_Exercise goal_. Below are some entries; report how many of their lines contain the word "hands", giving nothing besides the number.

[Stored entries]
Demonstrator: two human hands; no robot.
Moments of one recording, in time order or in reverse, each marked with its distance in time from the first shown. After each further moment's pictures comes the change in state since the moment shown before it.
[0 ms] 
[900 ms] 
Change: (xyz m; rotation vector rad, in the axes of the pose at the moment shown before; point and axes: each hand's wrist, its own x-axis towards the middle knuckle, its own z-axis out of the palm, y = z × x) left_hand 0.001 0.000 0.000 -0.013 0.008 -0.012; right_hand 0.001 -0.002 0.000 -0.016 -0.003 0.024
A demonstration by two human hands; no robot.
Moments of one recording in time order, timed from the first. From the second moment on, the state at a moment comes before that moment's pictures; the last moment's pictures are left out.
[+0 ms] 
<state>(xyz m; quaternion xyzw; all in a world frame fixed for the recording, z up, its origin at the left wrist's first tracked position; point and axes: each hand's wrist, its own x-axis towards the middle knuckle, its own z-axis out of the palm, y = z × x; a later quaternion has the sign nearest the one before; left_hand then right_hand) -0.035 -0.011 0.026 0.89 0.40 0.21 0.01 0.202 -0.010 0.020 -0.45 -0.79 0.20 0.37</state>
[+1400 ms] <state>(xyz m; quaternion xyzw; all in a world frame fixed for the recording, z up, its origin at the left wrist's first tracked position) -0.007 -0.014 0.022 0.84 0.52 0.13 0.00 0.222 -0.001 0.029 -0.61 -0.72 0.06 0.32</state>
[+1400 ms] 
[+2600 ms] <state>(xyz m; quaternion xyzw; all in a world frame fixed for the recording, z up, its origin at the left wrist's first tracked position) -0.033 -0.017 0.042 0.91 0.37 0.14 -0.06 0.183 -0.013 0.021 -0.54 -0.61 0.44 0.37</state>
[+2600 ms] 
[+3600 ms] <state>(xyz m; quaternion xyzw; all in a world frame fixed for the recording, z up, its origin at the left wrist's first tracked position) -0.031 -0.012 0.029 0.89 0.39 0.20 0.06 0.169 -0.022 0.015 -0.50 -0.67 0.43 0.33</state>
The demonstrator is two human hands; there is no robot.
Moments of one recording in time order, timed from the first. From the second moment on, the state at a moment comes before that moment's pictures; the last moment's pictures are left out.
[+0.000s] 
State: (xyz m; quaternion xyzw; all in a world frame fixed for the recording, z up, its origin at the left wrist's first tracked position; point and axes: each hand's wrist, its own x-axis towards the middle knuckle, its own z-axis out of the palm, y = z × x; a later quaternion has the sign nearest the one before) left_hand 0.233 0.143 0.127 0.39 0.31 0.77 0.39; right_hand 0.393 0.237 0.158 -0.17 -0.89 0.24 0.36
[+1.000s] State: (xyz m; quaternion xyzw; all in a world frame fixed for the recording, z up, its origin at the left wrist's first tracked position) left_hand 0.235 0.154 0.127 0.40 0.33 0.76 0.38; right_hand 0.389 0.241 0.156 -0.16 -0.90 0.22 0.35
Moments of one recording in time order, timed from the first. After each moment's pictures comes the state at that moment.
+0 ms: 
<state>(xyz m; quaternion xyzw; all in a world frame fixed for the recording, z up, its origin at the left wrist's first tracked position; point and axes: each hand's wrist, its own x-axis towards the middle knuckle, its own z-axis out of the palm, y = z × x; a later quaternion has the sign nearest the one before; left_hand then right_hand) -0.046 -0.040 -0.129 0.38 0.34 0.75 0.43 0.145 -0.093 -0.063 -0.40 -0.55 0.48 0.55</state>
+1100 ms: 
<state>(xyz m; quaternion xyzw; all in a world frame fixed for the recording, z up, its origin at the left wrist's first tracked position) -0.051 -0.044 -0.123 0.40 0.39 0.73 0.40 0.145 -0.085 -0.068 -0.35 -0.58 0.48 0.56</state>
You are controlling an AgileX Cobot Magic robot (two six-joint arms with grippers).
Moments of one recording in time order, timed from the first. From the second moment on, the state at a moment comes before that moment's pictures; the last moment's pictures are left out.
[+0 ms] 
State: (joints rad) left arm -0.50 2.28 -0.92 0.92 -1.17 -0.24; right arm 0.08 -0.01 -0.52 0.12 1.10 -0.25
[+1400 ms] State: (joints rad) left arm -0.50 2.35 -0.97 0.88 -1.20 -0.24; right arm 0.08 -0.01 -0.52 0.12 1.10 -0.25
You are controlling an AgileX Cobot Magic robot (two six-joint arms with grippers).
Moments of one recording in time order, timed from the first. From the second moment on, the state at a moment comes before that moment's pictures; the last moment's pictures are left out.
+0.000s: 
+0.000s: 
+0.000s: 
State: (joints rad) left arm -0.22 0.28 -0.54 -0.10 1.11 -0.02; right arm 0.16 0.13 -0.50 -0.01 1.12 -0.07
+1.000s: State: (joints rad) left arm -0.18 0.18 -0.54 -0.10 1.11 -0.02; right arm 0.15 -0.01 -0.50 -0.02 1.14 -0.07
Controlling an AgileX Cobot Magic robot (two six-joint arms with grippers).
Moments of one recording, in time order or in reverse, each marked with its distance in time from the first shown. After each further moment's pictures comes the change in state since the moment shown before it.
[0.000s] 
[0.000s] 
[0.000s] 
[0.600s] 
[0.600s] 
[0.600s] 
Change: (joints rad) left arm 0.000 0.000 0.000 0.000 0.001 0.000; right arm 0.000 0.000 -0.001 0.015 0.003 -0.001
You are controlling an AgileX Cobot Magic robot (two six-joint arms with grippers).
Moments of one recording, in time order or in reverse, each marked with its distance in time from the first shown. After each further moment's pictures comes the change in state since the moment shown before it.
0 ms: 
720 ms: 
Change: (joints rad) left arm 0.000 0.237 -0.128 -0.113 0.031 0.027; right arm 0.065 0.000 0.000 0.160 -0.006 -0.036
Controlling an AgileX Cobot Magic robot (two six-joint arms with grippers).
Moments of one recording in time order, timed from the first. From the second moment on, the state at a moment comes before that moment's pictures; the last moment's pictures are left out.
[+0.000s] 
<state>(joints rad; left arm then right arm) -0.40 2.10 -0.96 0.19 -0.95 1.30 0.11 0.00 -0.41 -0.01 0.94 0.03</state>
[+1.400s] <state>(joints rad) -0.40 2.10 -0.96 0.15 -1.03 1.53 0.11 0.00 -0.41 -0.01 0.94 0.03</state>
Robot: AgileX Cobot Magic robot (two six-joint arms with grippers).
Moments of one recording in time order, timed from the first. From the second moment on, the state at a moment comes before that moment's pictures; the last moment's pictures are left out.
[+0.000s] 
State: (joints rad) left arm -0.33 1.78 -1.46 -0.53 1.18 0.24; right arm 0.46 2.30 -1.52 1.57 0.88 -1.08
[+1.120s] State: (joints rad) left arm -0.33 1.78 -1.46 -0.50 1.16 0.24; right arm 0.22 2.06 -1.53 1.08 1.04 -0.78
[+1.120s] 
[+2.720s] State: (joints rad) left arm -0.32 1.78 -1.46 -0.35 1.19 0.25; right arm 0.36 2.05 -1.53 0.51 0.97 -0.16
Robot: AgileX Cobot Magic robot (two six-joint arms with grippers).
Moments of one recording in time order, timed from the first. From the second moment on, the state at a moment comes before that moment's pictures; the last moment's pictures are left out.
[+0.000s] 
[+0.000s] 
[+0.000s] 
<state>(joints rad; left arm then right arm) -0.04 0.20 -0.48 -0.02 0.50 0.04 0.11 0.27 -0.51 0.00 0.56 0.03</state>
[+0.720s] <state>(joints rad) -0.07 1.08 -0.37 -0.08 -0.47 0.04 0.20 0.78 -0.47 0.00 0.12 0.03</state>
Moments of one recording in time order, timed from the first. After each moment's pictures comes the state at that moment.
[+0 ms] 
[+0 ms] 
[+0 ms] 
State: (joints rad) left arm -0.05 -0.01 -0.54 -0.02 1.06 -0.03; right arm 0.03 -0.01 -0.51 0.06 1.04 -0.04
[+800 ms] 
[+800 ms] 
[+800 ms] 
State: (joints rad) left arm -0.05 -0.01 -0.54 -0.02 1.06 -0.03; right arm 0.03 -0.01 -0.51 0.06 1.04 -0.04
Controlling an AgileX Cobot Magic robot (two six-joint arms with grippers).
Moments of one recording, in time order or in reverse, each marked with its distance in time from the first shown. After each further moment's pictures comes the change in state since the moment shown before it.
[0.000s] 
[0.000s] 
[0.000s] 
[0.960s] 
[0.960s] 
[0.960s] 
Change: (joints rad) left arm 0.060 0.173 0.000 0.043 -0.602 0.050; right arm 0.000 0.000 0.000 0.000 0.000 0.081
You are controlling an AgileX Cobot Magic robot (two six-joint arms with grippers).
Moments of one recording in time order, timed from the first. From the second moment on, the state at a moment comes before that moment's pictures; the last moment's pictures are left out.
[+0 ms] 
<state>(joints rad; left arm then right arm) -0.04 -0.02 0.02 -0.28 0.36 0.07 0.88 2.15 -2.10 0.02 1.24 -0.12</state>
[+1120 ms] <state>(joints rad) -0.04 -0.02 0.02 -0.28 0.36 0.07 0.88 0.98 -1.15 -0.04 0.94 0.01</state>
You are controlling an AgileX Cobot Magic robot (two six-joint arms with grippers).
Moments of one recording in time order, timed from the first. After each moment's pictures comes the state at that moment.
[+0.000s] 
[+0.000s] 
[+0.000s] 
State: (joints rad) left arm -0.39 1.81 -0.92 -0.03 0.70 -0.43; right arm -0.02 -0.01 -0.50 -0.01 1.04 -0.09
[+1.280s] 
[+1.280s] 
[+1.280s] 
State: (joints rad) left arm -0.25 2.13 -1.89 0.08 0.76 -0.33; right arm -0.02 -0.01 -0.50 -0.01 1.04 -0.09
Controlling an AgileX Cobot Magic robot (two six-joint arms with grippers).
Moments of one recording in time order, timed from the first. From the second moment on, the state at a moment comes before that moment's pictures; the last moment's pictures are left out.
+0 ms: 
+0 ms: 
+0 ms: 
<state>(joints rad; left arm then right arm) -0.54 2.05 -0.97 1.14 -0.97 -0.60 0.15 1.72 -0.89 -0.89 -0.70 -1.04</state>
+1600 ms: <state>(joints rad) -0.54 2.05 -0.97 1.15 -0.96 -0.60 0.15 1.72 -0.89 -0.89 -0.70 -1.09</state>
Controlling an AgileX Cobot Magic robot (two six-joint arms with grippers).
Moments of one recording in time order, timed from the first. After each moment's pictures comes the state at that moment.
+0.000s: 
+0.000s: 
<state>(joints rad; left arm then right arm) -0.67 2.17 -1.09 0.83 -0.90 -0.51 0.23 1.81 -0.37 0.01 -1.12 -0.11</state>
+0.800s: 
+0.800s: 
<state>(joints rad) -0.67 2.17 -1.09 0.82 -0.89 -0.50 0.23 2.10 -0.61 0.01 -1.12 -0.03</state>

_Solution for this problem_. 3